Processo n: 5834307-89.2026.8.09.0011
Polo ativo: Fagner Chaves Barbosa
Polo passivo: Instituto Nacional Do Seguro Social
Natureza: PROCESSO CÍVEL E DO TRABALHO -> Processo de Conhecimento -> Procedimento de Conhecimento -> Procedimento Comum Cível
D E C I S Ã O
Trata-se de AÇÃO DE CONCESSÃO DE AUXÍLIO-ACIDENTE COM PEDIDO DE TUTELA DE URGÊNCIA ajuizada por FAGNER CHAVES BARBOSA em face do INSTITUTO NACIONAL DO SEGURO SOCIAL (INSS), partes qualificadas nos autos.
Relata a parte autora que, na condição de segurado do Regime Geral de Previdência Social, sofreu acidente de trabalho típico em 06/05/2026, enquanto exercia a função de operador de empilhadeira. Narra que o sinistro resultou no aprisionamento de seu punho esquerdo, ocasionando "Ruptura Traumática de Ligamentos do Punho e do Carpo / Luxação Periilunar Dorsal do Carpo Esquerdo (CID-10 S63.0 e S63.3)".
Aduz que, em decorrência da lesão, foi submetido a tratamento cirúrgico em 13/05/2026 e que, após a consolidação das lesões, restaram sequelas definitivas que implicam a redução de sua capacidade para o trabalho habitual. Entre as sequelas, aponta a redução severa da amplitude de movimento, a perda relevante da força de preensão do punho esquerdo e dores crônicas.
Informa que recebeu auxílio por incapacidade temporária acidentário (NB 730.936.881-0) no período de 22/05/2026 a 04/08/2026, data em que o benefício foi cessado administrativamente. Sustenta que, apesar da existência de sequelas redutoras da capacidade laboral, o INSS não realizou a conversão do benefício em auxílio-acidente.

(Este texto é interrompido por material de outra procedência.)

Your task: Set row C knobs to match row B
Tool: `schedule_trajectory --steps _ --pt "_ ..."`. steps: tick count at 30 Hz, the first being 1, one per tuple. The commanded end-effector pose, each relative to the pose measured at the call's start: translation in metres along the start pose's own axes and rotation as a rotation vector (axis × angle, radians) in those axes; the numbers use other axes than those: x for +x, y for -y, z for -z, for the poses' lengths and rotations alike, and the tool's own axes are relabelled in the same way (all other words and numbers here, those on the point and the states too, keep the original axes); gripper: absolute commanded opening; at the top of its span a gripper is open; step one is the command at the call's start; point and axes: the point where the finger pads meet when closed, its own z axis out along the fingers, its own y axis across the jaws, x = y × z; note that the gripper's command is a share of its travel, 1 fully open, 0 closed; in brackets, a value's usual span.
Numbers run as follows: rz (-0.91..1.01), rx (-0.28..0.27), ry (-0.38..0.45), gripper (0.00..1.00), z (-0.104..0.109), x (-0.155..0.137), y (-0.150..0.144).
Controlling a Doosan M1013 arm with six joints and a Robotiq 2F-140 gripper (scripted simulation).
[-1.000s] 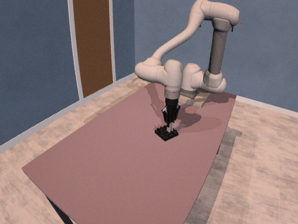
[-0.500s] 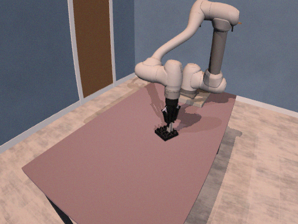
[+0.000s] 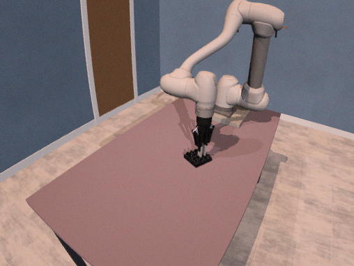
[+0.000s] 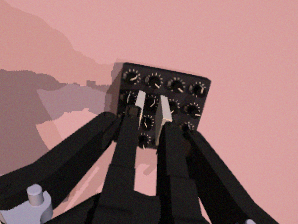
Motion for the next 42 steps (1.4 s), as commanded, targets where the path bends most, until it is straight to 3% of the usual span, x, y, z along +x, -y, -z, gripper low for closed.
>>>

Ao final, pleiteia a concessão de tutela de urgência para implantação imediata do auxílio-acidente.
No mérito, requer a procedência do pedido para condenar o réu a conceder o auxílio-acidente desde o dia seguinte à cessação do auxílio-doença (05/08/2026), bem como o pagamento das parcelas vencidas e vincendas.
O processo veio concluso.
É o relatório. Decido.
Recebo a inicial e defiro o pedido de concessão dos benefícios da Assistência Judiciária gratuita.
Considerando que o Procurador-Chefe da Procuradoria Federal em Goiás enviou o Ofício n.º 114/2016 ao Presidente do Tribunal de Justiça do Estado de Goiás – TJGO, informando o desinteresse do INSS em participar de audiências de conciliação, salvo quando designadas em mutirão, deixo de designar audiência de conciliação inicial.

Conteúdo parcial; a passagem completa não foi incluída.